Start of Data provided

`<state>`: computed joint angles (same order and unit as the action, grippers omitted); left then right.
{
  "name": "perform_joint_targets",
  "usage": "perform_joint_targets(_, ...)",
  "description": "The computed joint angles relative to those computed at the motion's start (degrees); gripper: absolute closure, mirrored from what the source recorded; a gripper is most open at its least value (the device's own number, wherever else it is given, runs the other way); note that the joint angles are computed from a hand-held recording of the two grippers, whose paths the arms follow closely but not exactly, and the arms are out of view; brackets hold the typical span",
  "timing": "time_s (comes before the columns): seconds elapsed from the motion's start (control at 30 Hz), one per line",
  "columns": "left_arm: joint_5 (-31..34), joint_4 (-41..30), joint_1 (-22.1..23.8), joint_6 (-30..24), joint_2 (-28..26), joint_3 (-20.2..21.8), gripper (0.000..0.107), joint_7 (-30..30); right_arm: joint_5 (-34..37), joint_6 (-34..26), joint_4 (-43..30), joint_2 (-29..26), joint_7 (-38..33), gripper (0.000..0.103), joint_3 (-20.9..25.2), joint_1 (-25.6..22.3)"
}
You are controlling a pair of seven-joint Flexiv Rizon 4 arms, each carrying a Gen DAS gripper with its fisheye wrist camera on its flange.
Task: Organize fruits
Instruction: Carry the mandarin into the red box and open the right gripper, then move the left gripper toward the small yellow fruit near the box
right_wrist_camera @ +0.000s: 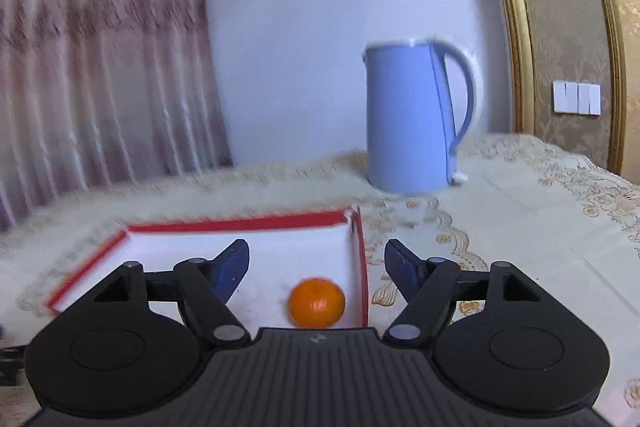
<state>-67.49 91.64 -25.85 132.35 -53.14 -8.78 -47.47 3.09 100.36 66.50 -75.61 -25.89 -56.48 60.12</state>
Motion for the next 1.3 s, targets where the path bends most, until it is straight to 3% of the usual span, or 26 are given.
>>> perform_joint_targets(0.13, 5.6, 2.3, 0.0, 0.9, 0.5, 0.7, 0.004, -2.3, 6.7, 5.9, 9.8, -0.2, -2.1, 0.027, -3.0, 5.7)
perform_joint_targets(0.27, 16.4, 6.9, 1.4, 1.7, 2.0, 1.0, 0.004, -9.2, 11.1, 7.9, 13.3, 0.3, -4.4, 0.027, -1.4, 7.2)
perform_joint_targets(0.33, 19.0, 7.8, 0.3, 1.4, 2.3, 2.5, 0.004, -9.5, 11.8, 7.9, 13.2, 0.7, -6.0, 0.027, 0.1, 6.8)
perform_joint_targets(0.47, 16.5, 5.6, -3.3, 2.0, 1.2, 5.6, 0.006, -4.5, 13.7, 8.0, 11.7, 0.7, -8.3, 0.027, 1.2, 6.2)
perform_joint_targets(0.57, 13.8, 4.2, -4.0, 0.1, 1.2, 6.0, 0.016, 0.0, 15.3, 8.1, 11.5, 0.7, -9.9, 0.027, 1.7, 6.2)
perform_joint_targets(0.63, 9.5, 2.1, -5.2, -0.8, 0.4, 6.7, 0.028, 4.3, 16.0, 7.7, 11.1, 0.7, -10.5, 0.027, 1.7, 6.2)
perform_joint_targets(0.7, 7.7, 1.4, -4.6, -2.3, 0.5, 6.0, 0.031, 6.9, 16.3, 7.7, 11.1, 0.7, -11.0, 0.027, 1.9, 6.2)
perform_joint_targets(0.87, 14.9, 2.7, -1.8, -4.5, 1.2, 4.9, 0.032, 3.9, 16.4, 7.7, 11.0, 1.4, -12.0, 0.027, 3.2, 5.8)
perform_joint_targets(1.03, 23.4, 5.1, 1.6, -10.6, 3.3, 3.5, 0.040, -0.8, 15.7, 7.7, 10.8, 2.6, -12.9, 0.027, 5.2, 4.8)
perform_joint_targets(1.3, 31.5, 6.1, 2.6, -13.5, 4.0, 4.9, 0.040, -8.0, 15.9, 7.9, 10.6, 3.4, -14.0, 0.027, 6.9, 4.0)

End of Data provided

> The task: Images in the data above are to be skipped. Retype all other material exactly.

> Final answer:
`<state>`: computed joint angles (same order and unit as the action, grippers omitted); left then right.
{
  "name": "perform_joint_targets",
  "usage": "perform_joint_targets(_, ...)",
  "description": "The computed joint angles relative to those computed at the motion's start (degrees); gripper: absolute closure, mirrored from what the source recorded; a gripper is most open at its least value (the device's own number, wherever else it is given, runs the other way); note that the joint angles are computed from a hand-held recording of the two grippers, whose paths the arms follow closely but not exactly, and the arms are out of view; brackets hold the typical span",
  "timing": "time_s (comes before the columns): seconds elapsed from the motion's start (control at 30 Hz), one per line",
  "columns": "left_arm: joint_5 (-31..34), joint_4 (-41..30), joint_1 (-22.1..23.8), joint_6 (-30..24), joint_2 (-28..26), joint_3 (-20.2..21.8), gripper (0.000..0.107), joint_7 (-30..30); right_arm: joint_5 (-34..37), joint_6 (-34..26), joint_4 (-43..30), joint_2 (-29..26), joint_7 (-38..33), gripper (0.000..0.103), joint_3 (-20.9..25.2), joint_1 (-25.6..22.3)"
}
You are controlling a pair of seven-joint Flexiv Rizon 4 arms, each carrying a Gen DAS gripper with its fisheye wrist camera on its flange.
Task: Organize fruits
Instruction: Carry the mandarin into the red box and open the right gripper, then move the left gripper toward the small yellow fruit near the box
right_wrist_camera @ +0.000s: 
<state>-67.49 91.64 -25.85 132.35 -53.14 -8.78 -47.47 3.09 100.36 66.50 -75.61 -25.89 -56.48 60.12</state>
Motion for the next 1.3 s, targets where the path bends most, until it is straight to 3% of the usual span, or 26 are given.
>>> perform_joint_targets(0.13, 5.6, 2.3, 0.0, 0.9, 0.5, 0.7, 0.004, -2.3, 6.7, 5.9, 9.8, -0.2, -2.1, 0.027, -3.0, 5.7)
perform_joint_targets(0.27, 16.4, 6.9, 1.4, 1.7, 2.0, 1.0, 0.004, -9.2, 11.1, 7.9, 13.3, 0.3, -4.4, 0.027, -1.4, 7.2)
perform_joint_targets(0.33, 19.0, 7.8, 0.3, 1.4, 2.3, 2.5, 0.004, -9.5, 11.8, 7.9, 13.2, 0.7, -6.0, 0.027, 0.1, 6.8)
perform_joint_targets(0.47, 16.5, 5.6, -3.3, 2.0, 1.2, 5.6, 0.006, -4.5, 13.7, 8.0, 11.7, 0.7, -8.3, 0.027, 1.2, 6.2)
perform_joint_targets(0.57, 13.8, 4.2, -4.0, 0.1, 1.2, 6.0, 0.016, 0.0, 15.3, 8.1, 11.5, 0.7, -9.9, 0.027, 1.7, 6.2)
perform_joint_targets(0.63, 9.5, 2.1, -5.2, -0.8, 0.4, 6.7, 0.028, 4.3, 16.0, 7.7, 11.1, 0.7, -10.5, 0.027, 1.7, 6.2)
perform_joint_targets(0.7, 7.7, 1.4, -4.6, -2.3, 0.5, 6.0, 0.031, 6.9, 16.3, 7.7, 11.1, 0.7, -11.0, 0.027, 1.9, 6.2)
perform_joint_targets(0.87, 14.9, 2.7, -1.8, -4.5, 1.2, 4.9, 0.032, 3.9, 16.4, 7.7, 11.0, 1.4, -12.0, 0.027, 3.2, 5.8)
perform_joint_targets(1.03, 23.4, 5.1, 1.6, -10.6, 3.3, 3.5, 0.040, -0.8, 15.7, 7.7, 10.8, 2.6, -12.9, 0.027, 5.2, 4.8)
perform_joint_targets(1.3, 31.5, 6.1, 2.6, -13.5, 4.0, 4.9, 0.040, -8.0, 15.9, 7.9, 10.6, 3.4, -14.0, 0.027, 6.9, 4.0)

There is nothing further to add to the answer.